Douglas Matthews

Douglas Matthews was elected as a Fellow of the Royal Society of Literature in 1998.
Douglas Matthews remembered – by Richard Davenport-Hines
I received hundreds of letters of condolence when my son killed himself at the age of 21. The most memorable was from Douglas Matthews. He wrote of the effect on his parents of his sister’s suicide. Young people, he continued, do not understand finality. They cannot imagine when they set out to destroy themselves that the act will be decisive, enduring, irrecuperable. They can’t grasp that Time does halt.
Douglas Matthews might seem stolid or undemonstrative to those who knew him slightly. But his friends knew him to be, as his letter showed, humane and shrewd and worldly.
He was not elected, though, as a Fellow of the Royal Society of Literature in 1998 (and presented with the Benson Medal in 2008) because of his personal virtues or capacity for friendship. It was a reward for his threefold services to authors and books: he was a doyen of indexers; he was a member of the staff of the London Library for 28 years, and its chief librarian from 1980 to 1993; and he was a long-serving trustee and registrar of the Royal Literary Fund.
One can spot indexes compiled by Douglas Matthews as readily as the director’s silhouette in a Hitchcock film. They had panache. He read the proofs for sense, and spotted errors or ambiguities that copy editors had missed. His indexing work broadened his knowledge and outlook, as this most sober and reliable of men told me after making the index for my book on drug users entitled The Pursuit of Oblivion.
As Librarian of the London Library, Douglas had his ideal Chairman in another FRSL, John Grigg. They both avowed their belief in noblesse oblige. They were personally attentive to members and staff, and valued by them. Douglas stood every afternoon in the Issue Hall of the Library watching the va-et-vient of members, welcoming them with smiles, exuding beneficence, always unruffled, and contributing to an atmosphere of timeless placability.
Like many people who reached positions of responsibility in the 1970s, he erred in thinking that many faults were beyond mending. He despaired of getting the library buildings into tip-top condition, and left accumulated structural troubles for his successors. He never dreamt of sidelining or dispensing with staff who were inert, ill-qualified or otherwise egregious. He had a Panglossian view of appointing people to jobs, and took on some obviously rebarbative types in the sunny hope that they might turn out well, which they seldom did.

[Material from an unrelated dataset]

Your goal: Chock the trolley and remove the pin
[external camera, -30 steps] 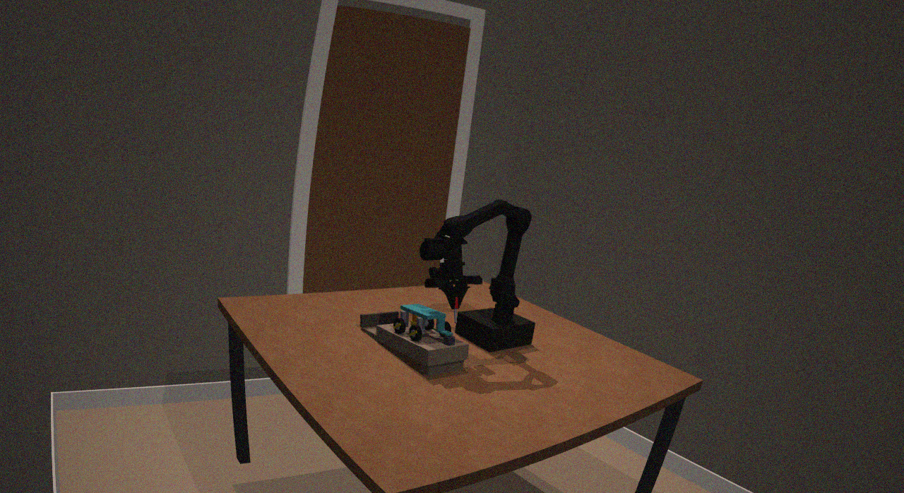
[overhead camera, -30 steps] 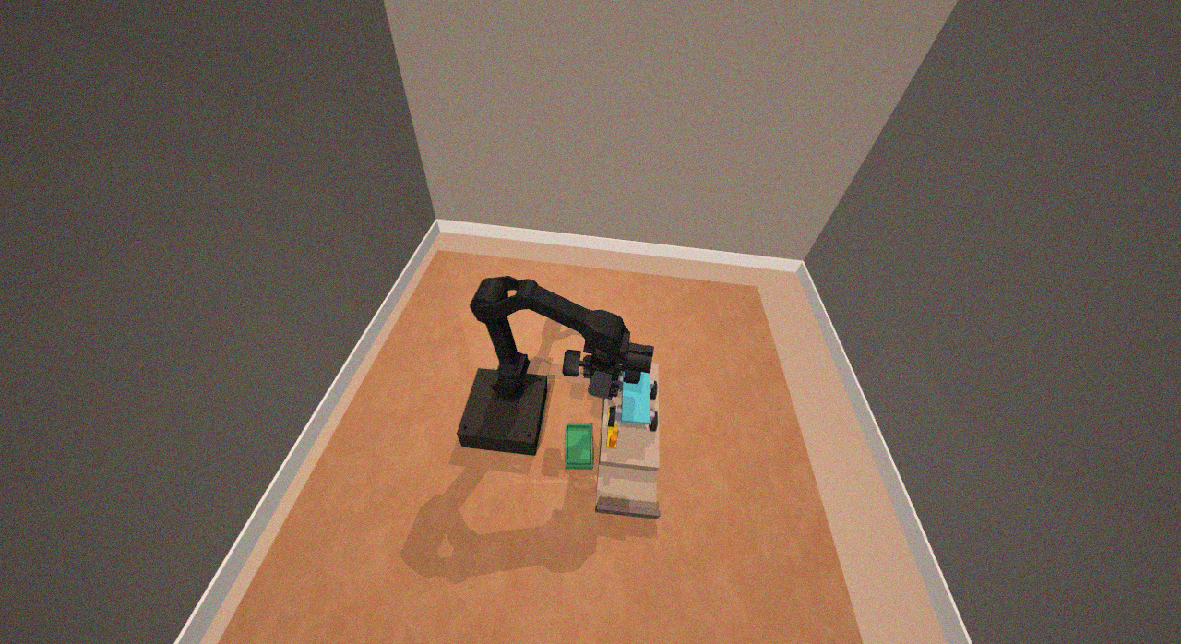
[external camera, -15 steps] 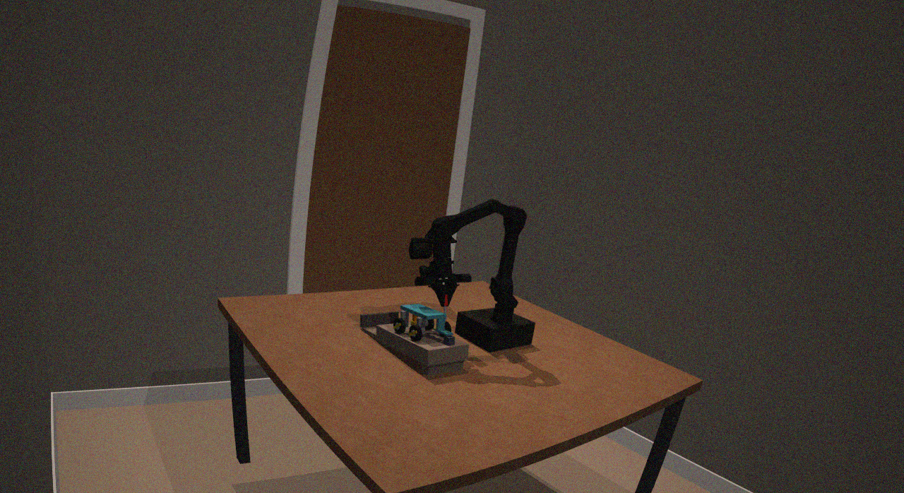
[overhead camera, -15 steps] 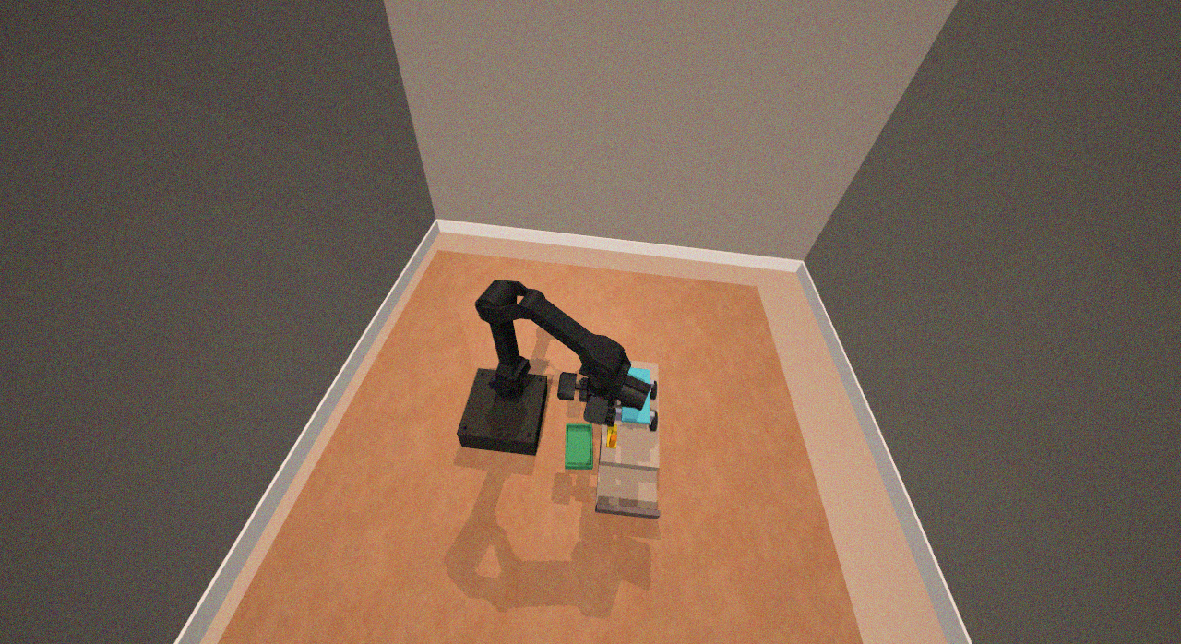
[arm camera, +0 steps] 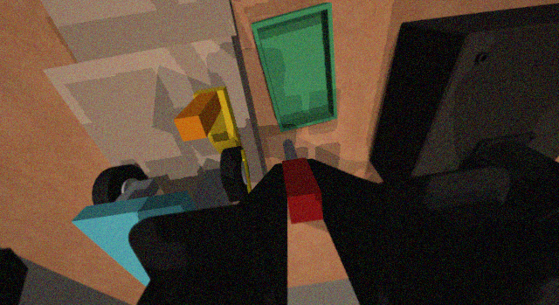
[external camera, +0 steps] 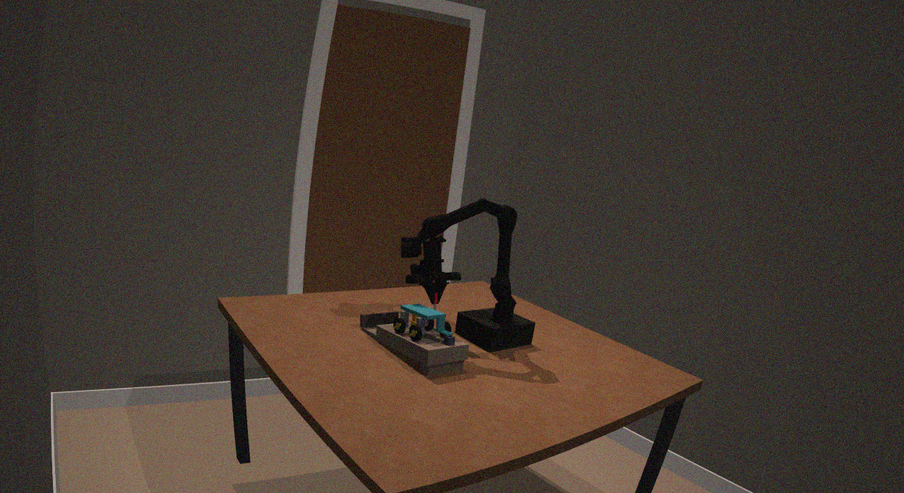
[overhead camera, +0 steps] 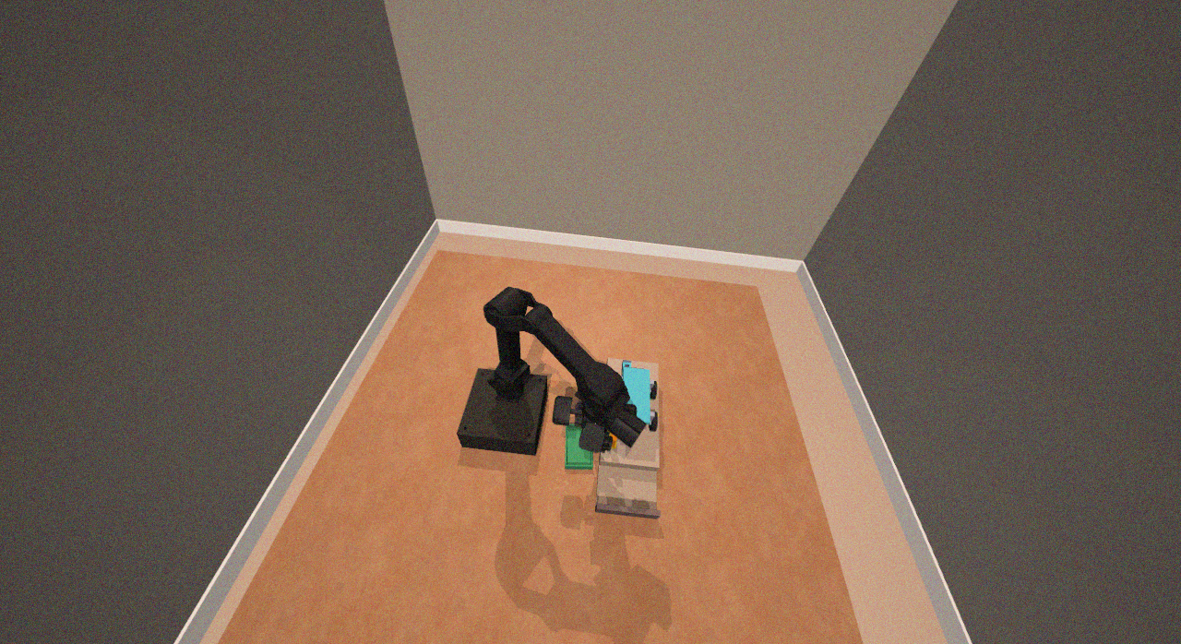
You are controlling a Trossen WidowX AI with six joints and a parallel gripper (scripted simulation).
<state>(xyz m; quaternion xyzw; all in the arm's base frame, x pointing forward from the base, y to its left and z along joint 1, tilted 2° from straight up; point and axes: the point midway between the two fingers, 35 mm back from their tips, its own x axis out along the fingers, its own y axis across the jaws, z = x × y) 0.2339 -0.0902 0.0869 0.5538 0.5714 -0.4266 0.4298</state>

When the London Library celebrated its 150th anniversary in 1991, he and John Grigg agreed an act that was characteristically both generous but indiscriminate. They granted 5 per cent above the university of London pay scale to all staff members, regardless of whether they were duffers or high achievers, and thus offended the former group and gave a disincentive to the latter.
Douglas revelled in his work for the Royal Literary Fund. He was one of a set of trustees, including Ronald Harwood, Simon Brett and John Tydeman, who lunched together at the Garrick Club before meetings. The generosity of spirit of Ronnie and Simon brought out the best in him. He found in their company an altruism that became an animating force in his later years. It is not a stretch to say that in the RLF of Ronnie’s day Douglas found solace and affection that he had lost after his divorce in 1991.
Douglas stinted himself. I remember him reeling shock when Andrew Roberts dined at his Lewes home, drank two glasses of red wine from a half-empty bottle that had been opened days earlier, and then asked firmly for a new bottle to be opened and for more glasses to be poured. I remember, myself, longing to wear a winter overcoat while sitting in the dining room of the Lewes house.
But Douglas was generous with money when he was in eleemosynary mode. As the RLF trustees were on the point of agreeing the sum to grant an applicant, Douglas would often intervene in his mild voice and propose an extra £500 or £1,000.
He liked to give donations to deserving people. He liked to think well of them, and to wish them well. In assessing merits he was never gullible, never moralistic, never sarcastic. His fellow trustees knew him to be balanced and fair-minded: his views were weighty.
He retired in 2014 after 21 years as a trustee. By his RLF colleagues he is remembered with tenderness as a discreet, sage and good man.